▶ Try it: Reproduce the data that follows precisely.

▶ Information provided:
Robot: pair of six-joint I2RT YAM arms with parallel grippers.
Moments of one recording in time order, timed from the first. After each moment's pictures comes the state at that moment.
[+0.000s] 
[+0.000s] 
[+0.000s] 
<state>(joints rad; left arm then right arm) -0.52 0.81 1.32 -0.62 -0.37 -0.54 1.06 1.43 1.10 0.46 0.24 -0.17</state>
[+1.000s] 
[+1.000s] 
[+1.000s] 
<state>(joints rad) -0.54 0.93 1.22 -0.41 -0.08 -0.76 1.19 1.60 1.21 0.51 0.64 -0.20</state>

▶ Output:
Robot: pair of six-joint I2RT YAM arms with parallel grippers.
Moments of one recording in time order, timed from the first. After each moment's pictures comes the state at that moment.
[+0.000s] 
[+0.000s] 
[+0.000s] 
<state>(joints rad; left arm then right arm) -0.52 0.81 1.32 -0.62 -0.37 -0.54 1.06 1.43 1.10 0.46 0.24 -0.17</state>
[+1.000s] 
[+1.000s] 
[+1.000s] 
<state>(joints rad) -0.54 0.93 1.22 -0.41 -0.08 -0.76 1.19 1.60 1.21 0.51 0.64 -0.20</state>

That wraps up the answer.